BEGIN DATA SUPPLIED

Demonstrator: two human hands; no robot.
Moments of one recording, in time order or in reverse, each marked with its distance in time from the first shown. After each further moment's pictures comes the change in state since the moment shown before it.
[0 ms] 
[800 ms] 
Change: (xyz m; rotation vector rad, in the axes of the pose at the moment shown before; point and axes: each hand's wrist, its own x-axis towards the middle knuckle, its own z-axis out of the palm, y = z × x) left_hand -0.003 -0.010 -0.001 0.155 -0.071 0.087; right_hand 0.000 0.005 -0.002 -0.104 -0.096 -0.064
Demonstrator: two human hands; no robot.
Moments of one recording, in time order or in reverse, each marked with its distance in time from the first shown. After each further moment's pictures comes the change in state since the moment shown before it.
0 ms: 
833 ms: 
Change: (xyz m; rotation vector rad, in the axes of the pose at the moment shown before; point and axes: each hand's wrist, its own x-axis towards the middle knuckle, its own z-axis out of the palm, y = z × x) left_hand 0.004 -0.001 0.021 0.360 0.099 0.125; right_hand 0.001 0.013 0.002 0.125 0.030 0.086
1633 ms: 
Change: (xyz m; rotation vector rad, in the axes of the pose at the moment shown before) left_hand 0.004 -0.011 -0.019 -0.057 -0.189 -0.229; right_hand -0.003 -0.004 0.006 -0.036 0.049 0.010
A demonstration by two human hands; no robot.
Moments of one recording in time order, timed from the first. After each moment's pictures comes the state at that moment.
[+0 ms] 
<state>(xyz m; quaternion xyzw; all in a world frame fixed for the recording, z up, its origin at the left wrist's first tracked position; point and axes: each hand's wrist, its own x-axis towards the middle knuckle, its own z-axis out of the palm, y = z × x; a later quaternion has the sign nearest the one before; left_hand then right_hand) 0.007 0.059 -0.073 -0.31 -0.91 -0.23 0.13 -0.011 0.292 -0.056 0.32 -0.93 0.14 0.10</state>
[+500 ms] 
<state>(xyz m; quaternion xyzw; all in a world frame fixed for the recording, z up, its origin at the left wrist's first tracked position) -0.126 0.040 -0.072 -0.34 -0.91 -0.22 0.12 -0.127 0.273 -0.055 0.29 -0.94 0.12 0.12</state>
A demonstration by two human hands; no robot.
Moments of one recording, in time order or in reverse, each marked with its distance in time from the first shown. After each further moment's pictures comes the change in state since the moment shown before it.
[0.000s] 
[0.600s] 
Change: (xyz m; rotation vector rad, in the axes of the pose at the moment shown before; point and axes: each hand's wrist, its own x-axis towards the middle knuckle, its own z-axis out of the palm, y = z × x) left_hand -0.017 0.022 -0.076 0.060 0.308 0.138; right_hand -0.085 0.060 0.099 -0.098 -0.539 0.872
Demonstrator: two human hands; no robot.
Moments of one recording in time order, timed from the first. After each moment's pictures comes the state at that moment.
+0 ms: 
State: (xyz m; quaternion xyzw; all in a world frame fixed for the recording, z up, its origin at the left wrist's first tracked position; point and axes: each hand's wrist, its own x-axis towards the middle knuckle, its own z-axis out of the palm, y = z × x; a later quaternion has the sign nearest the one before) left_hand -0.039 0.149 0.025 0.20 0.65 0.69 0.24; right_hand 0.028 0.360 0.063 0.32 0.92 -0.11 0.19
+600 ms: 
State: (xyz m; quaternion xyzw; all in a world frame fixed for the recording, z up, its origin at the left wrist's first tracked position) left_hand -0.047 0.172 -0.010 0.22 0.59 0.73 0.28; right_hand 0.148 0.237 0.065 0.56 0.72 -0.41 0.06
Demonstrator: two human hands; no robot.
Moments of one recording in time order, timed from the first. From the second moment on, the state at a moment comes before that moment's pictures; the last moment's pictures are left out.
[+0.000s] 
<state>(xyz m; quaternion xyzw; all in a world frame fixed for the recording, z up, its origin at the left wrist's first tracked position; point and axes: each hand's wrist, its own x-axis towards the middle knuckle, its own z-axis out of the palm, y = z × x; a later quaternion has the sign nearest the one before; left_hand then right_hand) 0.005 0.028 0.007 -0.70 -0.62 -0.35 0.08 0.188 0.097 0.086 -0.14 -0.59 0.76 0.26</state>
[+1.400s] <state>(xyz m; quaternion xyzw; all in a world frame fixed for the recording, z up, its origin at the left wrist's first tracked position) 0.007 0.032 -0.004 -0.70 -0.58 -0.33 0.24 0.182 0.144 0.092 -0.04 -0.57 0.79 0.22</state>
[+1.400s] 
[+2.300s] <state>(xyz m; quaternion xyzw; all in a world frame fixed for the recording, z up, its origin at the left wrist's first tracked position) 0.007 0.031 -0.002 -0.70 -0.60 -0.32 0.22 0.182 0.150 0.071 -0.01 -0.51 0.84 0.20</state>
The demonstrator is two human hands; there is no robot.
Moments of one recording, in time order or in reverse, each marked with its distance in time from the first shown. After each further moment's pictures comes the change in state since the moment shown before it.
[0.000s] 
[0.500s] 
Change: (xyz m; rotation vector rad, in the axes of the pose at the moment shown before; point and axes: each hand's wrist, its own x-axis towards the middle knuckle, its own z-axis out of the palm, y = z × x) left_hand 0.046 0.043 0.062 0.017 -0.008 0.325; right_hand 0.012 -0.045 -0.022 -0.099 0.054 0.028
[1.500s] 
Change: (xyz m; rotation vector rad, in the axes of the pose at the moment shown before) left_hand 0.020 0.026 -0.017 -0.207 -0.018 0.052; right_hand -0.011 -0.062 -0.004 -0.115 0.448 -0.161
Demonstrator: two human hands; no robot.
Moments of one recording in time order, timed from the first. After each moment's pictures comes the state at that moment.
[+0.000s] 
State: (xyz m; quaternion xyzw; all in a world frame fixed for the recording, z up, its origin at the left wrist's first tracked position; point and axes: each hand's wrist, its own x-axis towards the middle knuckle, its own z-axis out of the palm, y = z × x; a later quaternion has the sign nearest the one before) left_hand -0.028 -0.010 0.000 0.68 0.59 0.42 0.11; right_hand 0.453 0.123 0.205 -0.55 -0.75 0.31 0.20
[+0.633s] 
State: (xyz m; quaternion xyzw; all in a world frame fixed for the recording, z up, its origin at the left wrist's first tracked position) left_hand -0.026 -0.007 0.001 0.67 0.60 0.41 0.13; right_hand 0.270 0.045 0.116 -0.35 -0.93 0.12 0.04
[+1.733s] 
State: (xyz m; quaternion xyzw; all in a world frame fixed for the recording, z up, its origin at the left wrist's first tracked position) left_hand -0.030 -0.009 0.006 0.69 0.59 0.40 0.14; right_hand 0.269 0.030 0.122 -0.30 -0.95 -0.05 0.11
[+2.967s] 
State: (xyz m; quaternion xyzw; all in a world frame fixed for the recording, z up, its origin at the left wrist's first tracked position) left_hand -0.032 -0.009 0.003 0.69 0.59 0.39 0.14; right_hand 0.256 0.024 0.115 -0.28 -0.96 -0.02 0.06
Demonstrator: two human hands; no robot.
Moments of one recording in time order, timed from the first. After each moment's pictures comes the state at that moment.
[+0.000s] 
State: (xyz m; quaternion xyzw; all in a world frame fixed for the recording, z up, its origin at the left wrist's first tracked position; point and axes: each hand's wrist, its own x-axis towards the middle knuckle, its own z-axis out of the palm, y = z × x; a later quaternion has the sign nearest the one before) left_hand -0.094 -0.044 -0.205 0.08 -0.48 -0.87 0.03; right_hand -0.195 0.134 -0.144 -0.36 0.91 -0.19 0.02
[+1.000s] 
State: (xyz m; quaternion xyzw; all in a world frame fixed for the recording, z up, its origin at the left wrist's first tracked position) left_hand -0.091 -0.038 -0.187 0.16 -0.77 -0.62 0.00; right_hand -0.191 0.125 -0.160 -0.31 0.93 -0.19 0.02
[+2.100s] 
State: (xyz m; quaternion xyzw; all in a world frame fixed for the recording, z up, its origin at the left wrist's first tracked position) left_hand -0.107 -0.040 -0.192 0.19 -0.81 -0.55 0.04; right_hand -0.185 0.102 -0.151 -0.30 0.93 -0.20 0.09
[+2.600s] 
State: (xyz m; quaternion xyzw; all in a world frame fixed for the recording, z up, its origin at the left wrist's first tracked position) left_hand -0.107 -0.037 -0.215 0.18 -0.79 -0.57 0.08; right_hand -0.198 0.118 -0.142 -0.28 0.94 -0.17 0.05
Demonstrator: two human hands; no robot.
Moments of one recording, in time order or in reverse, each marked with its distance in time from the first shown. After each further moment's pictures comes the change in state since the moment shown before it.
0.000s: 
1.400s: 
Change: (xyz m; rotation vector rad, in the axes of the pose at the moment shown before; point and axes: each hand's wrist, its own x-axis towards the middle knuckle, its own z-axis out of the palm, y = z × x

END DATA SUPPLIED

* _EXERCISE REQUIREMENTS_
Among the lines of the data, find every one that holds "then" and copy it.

* _TASK SOLUTION_
<state>(xyz m; quaternion xyzw; all in a world frame fixed for the recording, z up, its origin at the left wrist's first tracked position; point and axes: each hand's wrist, its own x-axis towards the middle knuckle, its own z-axis out of the palm, y = z × x; a later quaternion has the sign nearest the one before; left_hand then right_hand) 0.007 0.059 -0.073 -0.31 -0.91 -0.23 0.13 -0.011 0.292 -0.056 0.32 -0.93 0.14 0.10</state>
<state>(xyz m; quaternion xyzw; all in a world frame fixed for the recording, z up, its origin at the left wrist's first tracked position; point and axes: each hand's wrist, its own x-axis towards the middle knuckle, its own z-axis out of the palm, y = z × x; a later quaternion has the sign nearest the one before; left_hand then right_hand) 0.005 0.028 0.007 -0.70 -0.62 -0.35 0.08 0.188 0.097 0.086 -0.14 -0.59 0.76 0.26</state>

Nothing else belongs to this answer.